Hello 1753 Union Family,

Thank you to everyone who participated in our local election of 1st Shift Committee, Trustee, C.A.P. Chair and Recreation Chair, voters, and election committee.

The new election of 1st Shift Alternate Committee and Recording Secretary is coming, with nominations Feb. 23 and 28 and voting Mar. 7. Please look for a posting in this paper and in the Plant. The run-off election for the International Executive Board Positions is also coming to an end. Please vote and  mail your ballot by Feb. 18.

Who you vote for is very important. This is a negotiation year. You should save money from your profit share and monthly from now on because a strike in the near future is very likely. Our national contract ends Sept. 15, 2023, so please be prepared. The best way to do that is to start thinking ahead NOW.

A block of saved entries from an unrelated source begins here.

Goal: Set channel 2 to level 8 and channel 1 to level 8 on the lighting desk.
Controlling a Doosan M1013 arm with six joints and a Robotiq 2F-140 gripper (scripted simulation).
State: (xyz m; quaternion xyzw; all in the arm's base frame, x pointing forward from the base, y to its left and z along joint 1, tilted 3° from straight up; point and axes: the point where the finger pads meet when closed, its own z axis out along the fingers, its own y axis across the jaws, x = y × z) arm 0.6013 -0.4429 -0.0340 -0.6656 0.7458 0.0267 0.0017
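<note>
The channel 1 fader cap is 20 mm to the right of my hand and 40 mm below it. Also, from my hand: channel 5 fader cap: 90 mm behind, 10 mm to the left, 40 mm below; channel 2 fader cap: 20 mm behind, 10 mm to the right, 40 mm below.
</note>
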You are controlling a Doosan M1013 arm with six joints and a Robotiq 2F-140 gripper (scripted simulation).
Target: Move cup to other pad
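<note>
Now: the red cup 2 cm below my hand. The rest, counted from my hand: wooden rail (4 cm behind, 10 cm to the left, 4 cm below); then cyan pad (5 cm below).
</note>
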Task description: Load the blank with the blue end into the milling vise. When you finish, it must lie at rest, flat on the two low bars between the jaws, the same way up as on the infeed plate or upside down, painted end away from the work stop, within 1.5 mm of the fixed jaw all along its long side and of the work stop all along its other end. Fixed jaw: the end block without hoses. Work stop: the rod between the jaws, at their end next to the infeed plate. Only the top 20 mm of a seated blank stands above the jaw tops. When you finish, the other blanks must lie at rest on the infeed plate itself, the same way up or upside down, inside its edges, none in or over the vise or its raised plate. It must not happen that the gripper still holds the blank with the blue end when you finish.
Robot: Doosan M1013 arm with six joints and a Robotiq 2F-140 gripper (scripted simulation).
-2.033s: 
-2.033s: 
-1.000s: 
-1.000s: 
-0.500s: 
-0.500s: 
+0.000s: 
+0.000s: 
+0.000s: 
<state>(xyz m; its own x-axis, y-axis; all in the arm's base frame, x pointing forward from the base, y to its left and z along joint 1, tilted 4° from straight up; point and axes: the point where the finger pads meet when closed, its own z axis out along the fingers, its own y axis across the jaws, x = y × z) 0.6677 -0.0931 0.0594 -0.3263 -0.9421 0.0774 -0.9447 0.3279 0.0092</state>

We gave up so much in 2008 and need to gain it back. The tier system heavily contributes to members not being in solidarity and other concessions that were given up like job security and retiree health care contribute to the division. This is the time/year to gain it back! We have seen year after year that GM has made billions in North America alone and that their gains far outweigh ours. We have a Labor-friendly U.S. President and Senate and Michigan politicians that support the UAW in high state-wide offices. Support is very important in negotiations. This is another reason it is important to vote. Voting in Union elections, local elections, state elections and national elections makes your voice heard and very important in the count of who is in office. Educate yourself on the candidates and vote Labor-friendly, Union-strong.

Labor leader A. Philip Randolph is a name we should all know. Starting in 1925, he led the Brotherhood of Sleeping Car Porters to become a recognized Union by the Pullman Car Company (their employer), the American Federation of Labor and the U.S. government. After this 12-year-struggle, he continued to fight against racism in the workplace throughout the heydey of the Civil Rights and Labor movements.

Randolph was also instrumental in the work of the Southern Farmers’ Tenant Union, which represented agricultural laborers and sharecroppers under the leadership of Harry L. Mitchell. In order to demand justice, better working and living conditions and fair profit shares, the farmers staged public demonstrations and protests throughout the 1930s. Their collective struggle resulted in the Bankhead-Jones Farm Tenant Act, which provided programs to assist migrant workers and low-interest loans to farm tenants, laborers and sharecroppers. This allowed more African-Americans to gain control of their own lives, rise out of poverty, own their own farms and live more liberated lives.

It is important to educate yourself on the Labor icons who paved the way for our current Labor victories – not just during Black History month, but all year long. One way to do this is to read, learn and reflect on the information that has been hidden from us  by our schools, religious institutions, government agencies and popular culture. I recommend subscribing to a daily email blast like “Anti-Racism Daily”. They are currently doing a special blog called, “28 days of Black History.” You can sign up at

Another way to get a quick hit of useful information on a regular basis is by checking out the Civil Rights column on the standing committee board outside of the cafeteria. In February, I have been sharing daily snippets from “28 Days of Black History.”

Lastly, our first Game Night at the Union Hall in January was a success! There was a lot of laughter, a good amount of friendly competition and even some surprises as we learned who had skills we never knew about! We are planning for the next one in March or April and hope you all will come again. Keep an eye on the Union standing committe board for details on the date and time.

Remember, active members are the most educated members.